_Work task_
Whatever the lines below say, output them exactly.

[Data extracted from a collection]
——————

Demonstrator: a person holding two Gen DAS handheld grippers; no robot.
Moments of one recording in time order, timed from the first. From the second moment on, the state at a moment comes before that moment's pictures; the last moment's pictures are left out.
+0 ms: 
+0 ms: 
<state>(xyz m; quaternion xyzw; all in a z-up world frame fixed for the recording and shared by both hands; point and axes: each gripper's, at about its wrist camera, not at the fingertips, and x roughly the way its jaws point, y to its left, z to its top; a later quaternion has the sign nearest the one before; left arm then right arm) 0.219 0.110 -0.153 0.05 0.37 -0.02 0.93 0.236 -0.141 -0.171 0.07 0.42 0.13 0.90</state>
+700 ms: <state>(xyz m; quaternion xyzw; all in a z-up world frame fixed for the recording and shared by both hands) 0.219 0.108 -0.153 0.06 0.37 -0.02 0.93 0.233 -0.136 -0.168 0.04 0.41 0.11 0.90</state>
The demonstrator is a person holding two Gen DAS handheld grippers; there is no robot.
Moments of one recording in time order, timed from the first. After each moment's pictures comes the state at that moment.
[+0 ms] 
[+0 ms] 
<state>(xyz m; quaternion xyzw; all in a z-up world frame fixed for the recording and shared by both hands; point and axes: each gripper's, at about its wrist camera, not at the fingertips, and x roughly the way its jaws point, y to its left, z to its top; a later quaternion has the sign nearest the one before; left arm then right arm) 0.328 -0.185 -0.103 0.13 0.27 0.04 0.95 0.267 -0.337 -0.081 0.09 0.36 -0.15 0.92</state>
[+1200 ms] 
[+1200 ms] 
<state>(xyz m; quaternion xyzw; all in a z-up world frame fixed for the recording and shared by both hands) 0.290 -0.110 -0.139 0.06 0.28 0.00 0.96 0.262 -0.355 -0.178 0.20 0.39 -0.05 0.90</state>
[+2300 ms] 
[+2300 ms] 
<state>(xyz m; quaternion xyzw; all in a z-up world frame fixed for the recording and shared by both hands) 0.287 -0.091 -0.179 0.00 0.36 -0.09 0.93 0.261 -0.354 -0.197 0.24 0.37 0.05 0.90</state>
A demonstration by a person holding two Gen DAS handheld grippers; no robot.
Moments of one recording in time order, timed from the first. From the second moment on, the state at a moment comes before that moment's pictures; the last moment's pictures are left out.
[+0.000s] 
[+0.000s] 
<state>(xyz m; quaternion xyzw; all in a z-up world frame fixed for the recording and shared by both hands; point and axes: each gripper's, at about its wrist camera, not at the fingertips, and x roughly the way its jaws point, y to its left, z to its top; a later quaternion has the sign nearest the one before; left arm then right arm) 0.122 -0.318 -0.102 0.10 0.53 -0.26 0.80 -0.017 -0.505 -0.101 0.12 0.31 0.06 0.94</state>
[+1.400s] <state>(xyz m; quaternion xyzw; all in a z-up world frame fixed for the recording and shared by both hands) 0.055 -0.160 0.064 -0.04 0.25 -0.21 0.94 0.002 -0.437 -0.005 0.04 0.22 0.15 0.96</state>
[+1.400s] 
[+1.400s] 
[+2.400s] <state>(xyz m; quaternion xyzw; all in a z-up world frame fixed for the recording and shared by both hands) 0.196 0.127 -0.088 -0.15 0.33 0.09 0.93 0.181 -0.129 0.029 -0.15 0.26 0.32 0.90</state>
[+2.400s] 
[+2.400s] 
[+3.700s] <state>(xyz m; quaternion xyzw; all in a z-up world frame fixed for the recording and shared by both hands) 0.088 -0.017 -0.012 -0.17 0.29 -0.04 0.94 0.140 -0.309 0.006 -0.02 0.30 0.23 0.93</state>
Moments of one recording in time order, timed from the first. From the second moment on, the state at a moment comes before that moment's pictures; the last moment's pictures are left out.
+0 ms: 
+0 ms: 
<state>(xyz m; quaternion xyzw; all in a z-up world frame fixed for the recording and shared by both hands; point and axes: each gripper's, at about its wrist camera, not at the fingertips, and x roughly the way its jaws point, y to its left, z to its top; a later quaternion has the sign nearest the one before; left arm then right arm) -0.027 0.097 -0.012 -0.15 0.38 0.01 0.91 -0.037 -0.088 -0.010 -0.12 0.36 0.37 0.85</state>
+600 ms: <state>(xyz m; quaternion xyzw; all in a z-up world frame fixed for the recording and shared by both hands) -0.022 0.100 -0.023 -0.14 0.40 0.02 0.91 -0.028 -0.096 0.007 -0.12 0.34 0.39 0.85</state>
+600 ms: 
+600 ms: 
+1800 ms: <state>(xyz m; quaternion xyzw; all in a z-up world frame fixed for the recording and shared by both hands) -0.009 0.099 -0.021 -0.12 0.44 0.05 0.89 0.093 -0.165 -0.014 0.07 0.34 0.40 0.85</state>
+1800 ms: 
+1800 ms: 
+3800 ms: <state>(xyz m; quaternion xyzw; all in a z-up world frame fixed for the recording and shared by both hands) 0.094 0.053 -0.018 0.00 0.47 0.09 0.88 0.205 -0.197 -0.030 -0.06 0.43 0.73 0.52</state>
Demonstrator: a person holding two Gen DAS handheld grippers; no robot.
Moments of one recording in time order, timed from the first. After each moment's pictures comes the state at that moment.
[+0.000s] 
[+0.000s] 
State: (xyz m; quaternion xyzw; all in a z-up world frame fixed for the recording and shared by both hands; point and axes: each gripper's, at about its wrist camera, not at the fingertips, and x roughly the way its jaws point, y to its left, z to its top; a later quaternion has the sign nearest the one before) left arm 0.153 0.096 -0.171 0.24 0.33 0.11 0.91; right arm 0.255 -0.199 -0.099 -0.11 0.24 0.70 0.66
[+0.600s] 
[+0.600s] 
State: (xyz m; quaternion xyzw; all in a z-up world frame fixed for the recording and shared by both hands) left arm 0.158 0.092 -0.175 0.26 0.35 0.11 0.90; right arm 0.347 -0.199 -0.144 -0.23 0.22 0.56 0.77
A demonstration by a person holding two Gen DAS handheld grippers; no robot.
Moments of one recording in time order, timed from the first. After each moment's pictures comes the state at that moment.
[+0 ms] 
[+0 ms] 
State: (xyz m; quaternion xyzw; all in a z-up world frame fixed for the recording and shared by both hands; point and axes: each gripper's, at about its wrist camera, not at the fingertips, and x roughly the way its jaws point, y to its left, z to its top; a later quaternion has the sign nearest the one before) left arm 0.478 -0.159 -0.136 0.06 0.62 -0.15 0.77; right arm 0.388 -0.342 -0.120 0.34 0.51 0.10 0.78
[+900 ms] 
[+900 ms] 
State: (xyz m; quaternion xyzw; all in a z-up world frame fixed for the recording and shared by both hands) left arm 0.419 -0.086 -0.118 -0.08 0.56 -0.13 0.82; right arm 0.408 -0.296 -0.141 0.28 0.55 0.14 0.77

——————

_The completed task_
Demonstrator: a person holding two Gen DAS handheld grippers; no robot.
Moments of one recording in time order, timed from the first. From the second moment on, the state at a moment comes before that moment's pictures; the last moment's pictures are left out.
+0 ms: 
+0 ms: 
<state>(xyz m; quaternion xyzw; all in a z-up world frame fixed for the recording and shared by both hands; point and axes: each gripper's, at about its wrist camera, not at the fingertips, and x roughly the way its jaws point, y to its left, z to its top; a later quaternion has the sign nearest the one before; left arm then right arm) 0.219 0.110 -0.153 0.05 0.37 -0.02 0.93 0.236 -0.141 -0.171 0.07 0.42 0.13 0.90</state>
+700 ms: <state>(xyz m; quaternion xyzw; all in a z-up world frame fixed for the recording and shared by both hands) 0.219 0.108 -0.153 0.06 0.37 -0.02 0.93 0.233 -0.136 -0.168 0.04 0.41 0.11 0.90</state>
The demonstrator is a person holding two Gen DAS handheld grippers; there is no robot.
Moments of one recording in time order, timed from the first. After each moment's pictures comes the state at that moment.
[+0 ms] 
[+0 ms] 
<state>(xyz m; quaternion xyzw; all in a z-up world frame fixed for the recording and shared by both hands; point and axes: each gripper's, at about its wrist camera, not at the fingertips, and x roughly the way its jaws point, y to its left, z to its top; a later quaternion has the sign nearest the one before; left arm then right arm) 0.328 -0.185 -0.103 0.13 0.27 0.04 0.95 0.267 -0.337 -0.081 0.09 0.36 -0.15 0.92</state>
[+1200 ms] 
[+1200 ms] 
<state>(xyz m; quaternion xyzw; all in a z-up world frame fixed for the recording and shared by both hands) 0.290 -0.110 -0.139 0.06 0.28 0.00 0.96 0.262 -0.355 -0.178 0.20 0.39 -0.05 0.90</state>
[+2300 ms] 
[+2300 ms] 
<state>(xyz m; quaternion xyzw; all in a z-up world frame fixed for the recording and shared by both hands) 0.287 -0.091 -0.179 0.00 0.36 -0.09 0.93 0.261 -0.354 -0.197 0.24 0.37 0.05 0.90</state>
A demonstration by a person holding two Gen DAS handheld grippers; no robot.
Moments of one recording in time order, timed from the first. From the second moment on, the state at a moment comes before that moment's pictures; the last moment's pictures are left out.
[+0.000s] 
[+0.000s] 
<state>(xyz m; quaternion xyzw; all in a z-up world frame fixed for the recording and shared by both hands; point and axes: each gripper's, at about its wrist camera, not at the fingertips, and x roughly the way its jaws point, y to its left, z to its top; a later quaternion has the sign nearest the one before; left arm then right arm) 0.122 -0.318 -0.102 0.10 0.53 -0.26 0.80 -0.017 -0.505 -0.101 0.12 0.31 0.06 0.94</state>
[+1.400s] <state>(xyz m; quaternion xyzw; all in a z-up world frame fixed for the recording and shared by both hands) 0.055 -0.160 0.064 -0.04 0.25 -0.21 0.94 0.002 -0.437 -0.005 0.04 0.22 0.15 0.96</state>
[+1.400s] 
[+1.400s] 
[+2.400s] <state>(xyz m; quaternion xyzw; all in a z-up world frame fixed for the recording and shared by both hands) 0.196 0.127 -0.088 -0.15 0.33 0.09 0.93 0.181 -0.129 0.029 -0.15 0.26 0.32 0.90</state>
[+2.400s] 
[+2.400s] 
[+3.700s] <state>(xyz m; quaternion xyzw; all in a z-up world frame fixed for the recording and shared by both hands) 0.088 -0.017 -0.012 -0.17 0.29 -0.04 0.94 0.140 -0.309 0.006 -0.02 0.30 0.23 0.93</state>
Moments of one recording in time order, timed from the first. From the second moment on, the state at a moment comes before that moment's pictures; the last moment's pictures are left out.
+0 ms: 
+0 ms: 
<state>(xyz m; quaternion xyzw; all in a z-up world frame fixed for the recording and shared by both hands; point and axes: each gripper's, at about its wrist camera, not at the fingertips, and x roughly the way its jaws point, y to its left, z to its top; a later quaternion has the sign nearest the one before; left arm then right arm) -0.027 0.097 -0.012 -0.15 0.38 0.01 0.91 -0.037 -0.088 -0.010 -0.12 0.36 0.37 0.85</state>
+600 ms: <state>(xyz m; quaternion xyzw; all in a z-up world frame fixed for the recording and shared by both hands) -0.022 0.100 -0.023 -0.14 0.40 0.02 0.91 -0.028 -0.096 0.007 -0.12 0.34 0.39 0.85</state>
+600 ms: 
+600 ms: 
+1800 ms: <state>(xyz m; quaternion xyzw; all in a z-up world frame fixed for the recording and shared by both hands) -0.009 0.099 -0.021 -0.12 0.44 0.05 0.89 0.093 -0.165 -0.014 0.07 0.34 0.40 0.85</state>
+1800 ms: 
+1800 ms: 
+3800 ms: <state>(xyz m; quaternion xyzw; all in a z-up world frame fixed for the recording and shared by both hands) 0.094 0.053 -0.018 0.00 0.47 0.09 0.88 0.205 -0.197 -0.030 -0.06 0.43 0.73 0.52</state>
Demonstrator: a person holding two Gen DAS handheld grippers; no robot.
Moments of one recording in time order, timed from the first. After each moment's pictures comes the state at that moment.
[+0.000s] 
[+0.000s] 
State: (xyz m; quaternion xyzw; all in a z-up world frame fixed for the recording and shared by both hands; point and axes: each gripper's, at about its wrist camera, not at the fingertips, and x roughly the way its jaws point, y to its left, z to its top; a later quaternion has the sign nearest the one before) left arm 0.153 0.096 -0.171 0.24 0.33 0.11 0.91; right arm 0.255 -0.199 -0.099 -0.11 0.24 0.70 0.66
[+0.600s] 
[+0.600s] 
State: (xyz m; quaternion xyzw; all in a z-up world frame fixed for the recording and shared by both hands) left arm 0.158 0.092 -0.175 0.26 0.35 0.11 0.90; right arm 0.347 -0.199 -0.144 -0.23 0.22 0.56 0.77
A demonstration by a person holding two Gen DAS handheld grippers; no robot.
Moments of one recording in time order, timed from the first. After each moment's pictures comes the state at that moment.
[+0 ms] 
[+0 ms] 
State: (xyz m; quaternion xyzw; all in a z-up world frame fixed for the recording and shared by both hands; point and axes: each gripper's, at about its wrist camera, not at the fingertips, and x roughly the way its jaws point, y to its left, z to its top; a later quaternion has the sign nearest the one before) left arm 0.478 -0.159 -0.136 0.06 0.62 -0.15 0.77; right arm 0.388 -0.342 -0.120 0.34 0.51 0.10 0.78
[+900 ms] 
[+900 ms] 
State: (xyz m; quaternion xyzw; all in a z-up world frame fixed for the recording and shared by both hands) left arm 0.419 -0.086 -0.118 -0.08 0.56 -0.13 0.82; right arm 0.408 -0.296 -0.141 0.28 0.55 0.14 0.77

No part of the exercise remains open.